The official vote results were 755 yes and 254 no.
“I was very pleased with the number of people we got out to vote,” Mayville Schools superintendent Rhonda Blackburn said. “It was a massive effort to make sure we got people voting. The lady at the election site said the turnout was huge. It was very nice, and we do have a strong backing here. It’s a great community; the word just wasn’t out the first time we voted.”
The renewal, which was on primary election ballots in February, fell short of being renewed by three votes, 491 votes yes to 494 votes no.
After the renewal failed at the polls, the school obtained the necessary signatures to hold a special election Tuesday at Fremont Township hall.
The vote was to renew a non-homestead property tax millage that voters approved back in 1994, meaning the district will continue to collect the same 18 mills on non-homestead property such as apartment buildings, rental homes, vacation properties, and commercial/industrial properties. The millage provides approximately $633,000 in revenue for Mayville schools which is roughly 20 percent of its operating budget.

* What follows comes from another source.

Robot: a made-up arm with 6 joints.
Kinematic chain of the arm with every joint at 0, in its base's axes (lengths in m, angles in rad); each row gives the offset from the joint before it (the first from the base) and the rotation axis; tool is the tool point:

But while the millage vote allows Mayville schools to continue to operate for four more years, administrators still face financial challenges, including tough decisions about cutting staff. At the June school board meeting, board members discussed the need to eliminate as many as four teaching jobs to be able to keep the school in the black.
“The discussion about the layoffs, those didn’t matter,” Blackburn said. “There would have been a lot more drastic cuts if this hadn’t gone through. Those cuts have to happen to balance the budget.”
Mayville school officials have taken proactive measures to save money where they can, but with falling enrollment rates and rising costs for transportation and retirement benefits, educators still are faced with the challenge of doing more with less.
“Our biggest challenge is, and always will be, improving academic standards and improving our students’ success rate, providing the best programs we can provide with the financing we have,” Blackburn said. “We have professional development in line for next year to help with instruction in the classroom, some research-based, proven techniques. We’re looking forward to seeing some of our teachers try some new things.”